Никас замолчал. Максиме придвинулась ближе.
— Что с ним стало? — спросила она шепотом.
— Она зарыдала его до смерти, — мрачно ответил Никас. — Не знаю. Мне кажется, что именно так. В какой-то момент он просто больше не вернулся к нам и умер. Как будто выключился.
— Мне жаль.
Никас удивленно хмыкнул.
— Ну ладно, — сказал он. — Так что все-таки насчет принятия своей смерти? Собственной. Личной, так сказать.
Пророк закрыла глаза.
— Тут все очень просто. Нужно пересмотреть свою ценность для этого мира. Понять, как много людей ушло до тебя. Обдумать, как это важно — умереть. Последовать за смертью как за последним другом. Не позволить страху перед неизвестностью очернить переход из одного состояния в другое. И, самое главное, отпустить все, что тебя держит по эту сторону.
— Я так часто это слышал, — усмехнулся Никас. — Отпустить, отпустить… Как будто ты просто разжимаешь пальцы.

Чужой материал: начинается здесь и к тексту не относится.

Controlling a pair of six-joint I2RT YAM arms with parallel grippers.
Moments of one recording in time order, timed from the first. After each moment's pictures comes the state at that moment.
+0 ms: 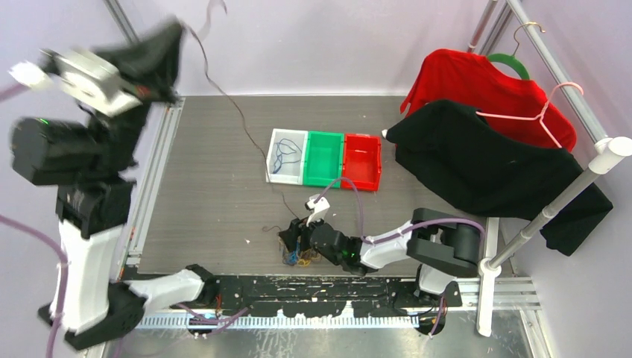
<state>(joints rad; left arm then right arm) -0.55 1.21 2.11 -0.10 0.09 0.31 1.26 1.65 0.52 0.83 0.43 0.64</state>
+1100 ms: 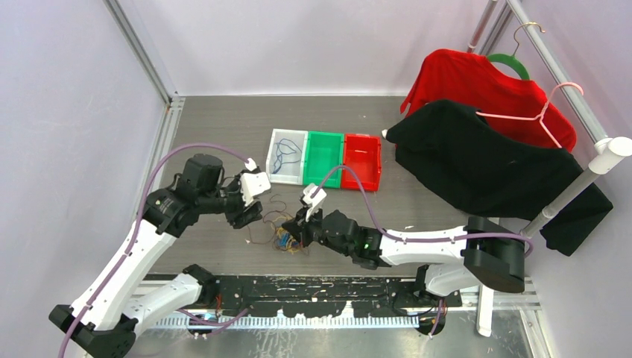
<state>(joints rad) -0.52 0.88 1.06 -0.93 0.41 0.55 1.24 1.33 0.59 0.53 0.26 0.40</state>
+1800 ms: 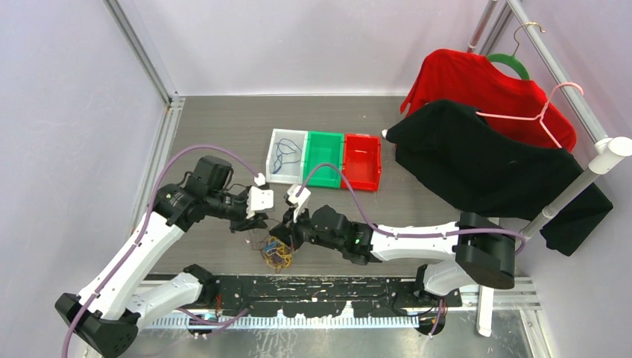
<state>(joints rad) -0.52 0.94 1.03 -1.02 0.69 0.78 1.24 1.39 0.70 0.47 0.07 0.39</state>
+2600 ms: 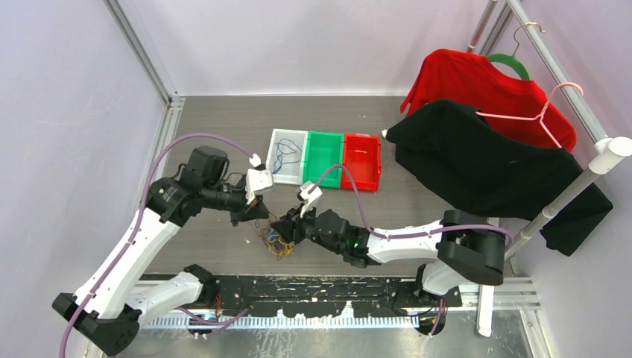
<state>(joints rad) -0.53 0.96 1.13 -1.01 0.67 0.54 1.23 1.46 0.61 0.68 0.25 0.49</state>
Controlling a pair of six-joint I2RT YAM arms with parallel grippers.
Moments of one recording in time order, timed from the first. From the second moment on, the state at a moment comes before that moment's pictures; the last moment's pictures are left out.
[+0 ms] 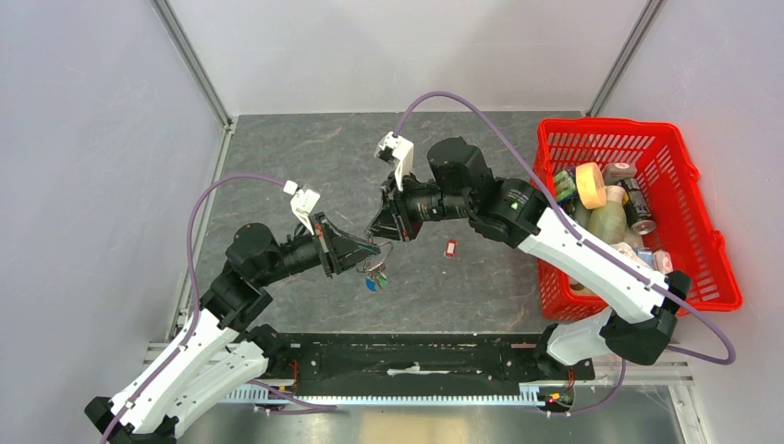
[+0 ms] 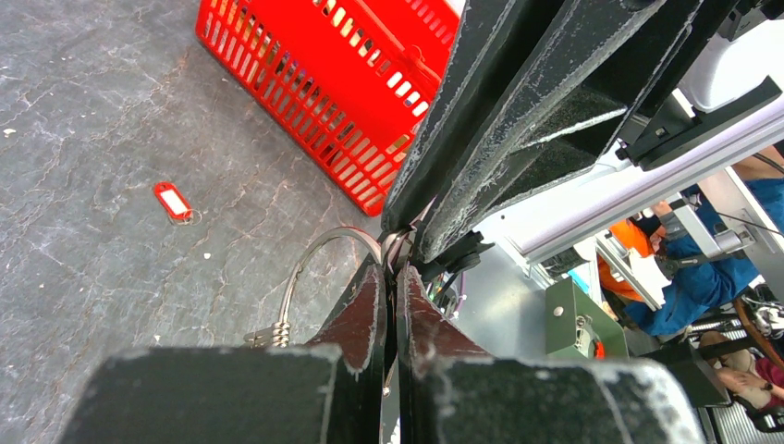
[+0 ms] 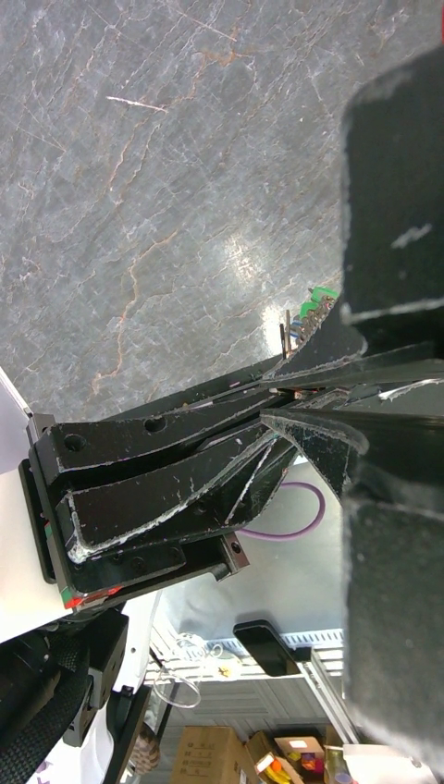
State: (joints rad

Но именно эти пальцы, которые держат то, что нам дорого, просто так не разжать.
— Я согласна, — Максиме положила рядом с бедром журналиста ладонь. Тот распознал приглашение и накрыл ее своей. — За всю жизнь мы бросаем множество якорей, которые не дают течениям унести нас в открытое море. Со временем мы привыкаем к цепям и начинаем бояться большой воды. Знаешь, что нужно делать в таких ситуациях? Действовать быстро. Быстро рвать цепи и плыть, плыть, плыть на всех парусах прочь, подальше. Страху нужно время, чтобы схватить тебя за шкирку.
— Ты так делала? — Никас серьезно посмотрел на нее.
— В молодости — постоянно. Я нигде не задерживалась. Постоянно путешествовала, училась чему-то новому у людей. Если влюблялась, то выжимала из этого чувства все. Целовалась за троих, трахалась за троих, объяснялась за троих. А потом уходила. Иногда мне было действительно больно. Казалось, что я отказываюсь от того самого. Суженого. Но все забывалось, так или иначе.